The second level focuses on the idea of “firsts”: first accounts, first publications, first almanacs, novels and textbooks printed in St. Louis. Level 1 also contains representations of how the library looked when it was founded in the 1840s, through enlargements of old photographs and furniture and artifacts from the period.

A German émigré to St. Louis, Joseph Paul Vorst (1897-1947) made public art for the Works Progress Administration and taught and created art in the city, including “Mother and Child,” oil on Masonite, circa 1940.

A German émigré to St. Louis, Joseph Paul Vorst (1897-1947) made public art for the Works Progress Administration and taught and created art in the city, including “Mother and Child,” oil on Masonite, circa 1940.
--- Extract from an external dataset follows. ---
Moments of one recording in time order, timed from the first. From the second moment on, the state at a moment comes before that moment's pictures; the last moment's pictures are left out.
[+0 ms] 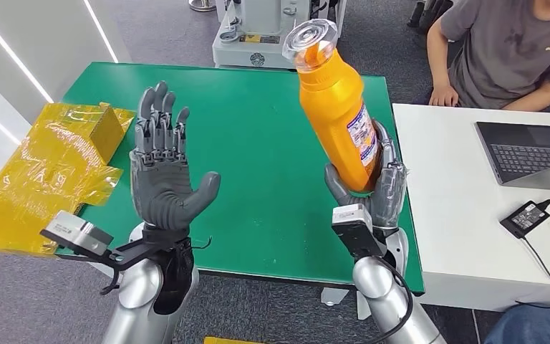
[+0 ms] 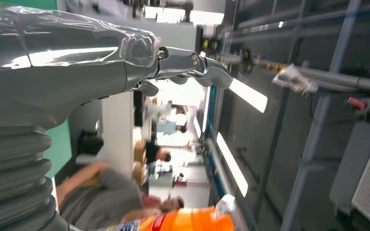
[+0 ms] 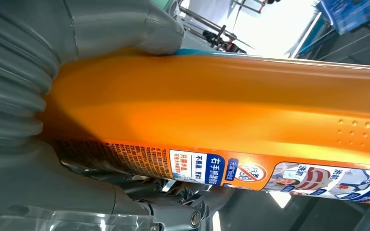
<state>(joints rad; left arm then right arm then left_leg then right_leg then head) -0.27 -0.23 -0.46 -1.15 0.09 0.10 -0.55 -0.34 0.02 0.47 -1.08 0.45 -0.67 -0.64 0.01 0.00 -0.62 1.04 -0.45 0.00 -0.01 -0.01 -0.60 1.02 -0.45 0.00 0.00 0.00</state>
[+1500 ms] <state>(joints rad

“We were founded in the era of Manifest Destiny, the Mexican War: 1846 was an important year in the country,” Hoover says. “We’re trying to show how diverse the exhibition is as well. In the large gallery on the first floor, the centerpiece of the entire exhibition is the story of the African American experience within the city and how that related to this institution. We collected widely around African American history, the history of slavery and slave narratives.”
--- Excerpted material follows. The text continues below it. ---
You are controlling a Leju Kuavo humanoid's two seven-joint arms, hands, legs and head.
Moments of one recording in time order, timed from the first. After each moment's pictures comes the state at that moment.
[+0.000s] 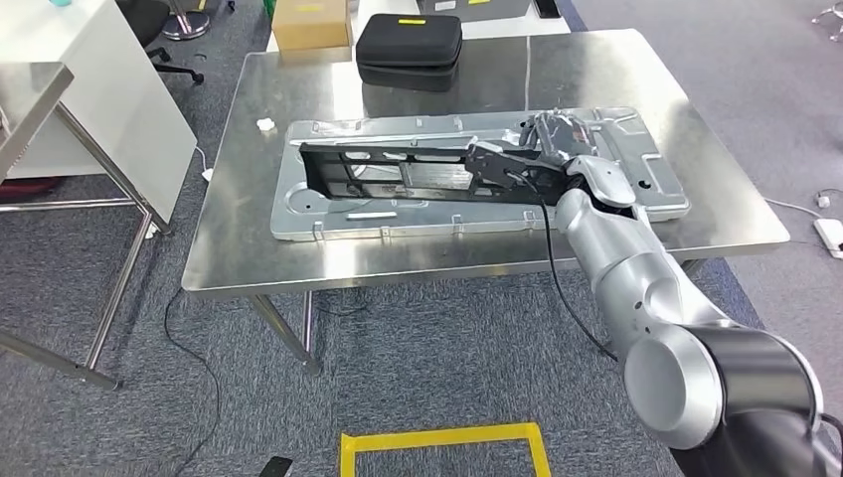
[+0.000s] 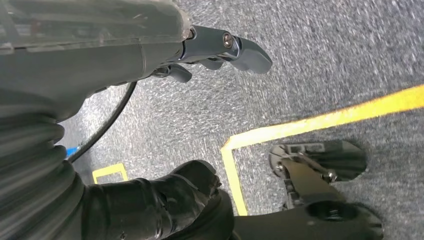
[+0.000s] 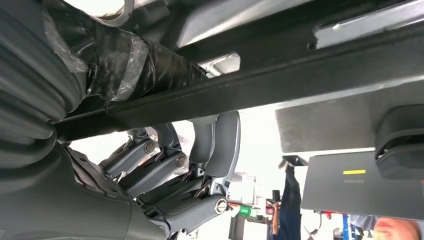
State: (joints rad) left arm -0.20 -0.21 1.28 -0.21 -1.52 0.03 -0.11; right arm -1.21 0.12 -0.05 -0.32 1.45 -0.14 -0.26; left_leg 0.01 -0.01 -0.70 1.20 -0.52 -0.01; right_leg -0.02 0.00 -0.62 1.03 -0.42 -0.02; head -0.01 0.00
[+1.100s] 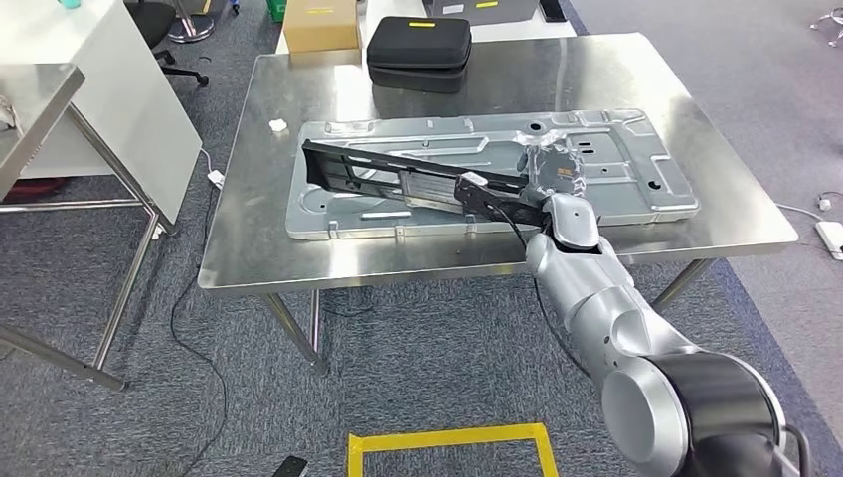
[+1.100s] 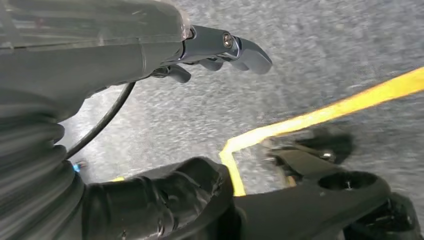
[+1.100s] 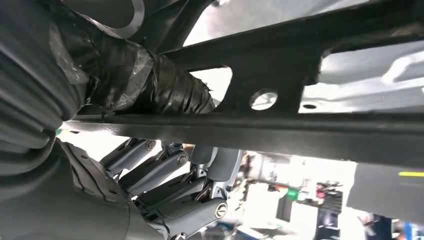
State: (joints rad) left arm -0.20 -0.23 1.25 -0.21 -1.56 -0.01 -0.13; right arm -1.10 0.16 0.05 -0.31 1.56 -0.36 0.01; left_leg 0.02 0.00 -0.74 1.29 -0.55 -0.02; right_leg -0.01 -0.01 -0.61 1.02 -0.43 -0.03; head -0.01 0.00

Library staff is planning a yearlong celebration of the exhibition and the Mercantile Library’s 175th anniversary, which also happens to coincide with the 25th anniversary of its affiliation with UMSL. While COVID-19 health and safety guidelines preclude the library from offering some of the trappings that normally go with exhibitions of this nature, Hoover anticipates virtual events and lectures in the late spring and summer followed by some events and special programs in the fall as as health protocols allow.

All culminating – hopefully – with a big celebration in April 2022.

“This allows us to savor this for an entire year,” Hoover says. “That seemed to make sense to us, since we’re all trying to get back to normal as carefully as we can.”

As the community takes in the exhibition and the suite of programming that surrounds it, Hoover hopes that people come away with a new appreciation for the Mercantile Library.

And, just maybe, a few favorite pieces of their own.

“I’ll feel like it’s a very successful exhibition if I see pride in viewers,” Hoover says. “Sometimes we get this from people – and it’s a little backhanded: ‘We didn’t know this was here.’ If people are reacquainted with the library and its importance to the city, the nation and the university in a very proud sense, that’s credit enough.”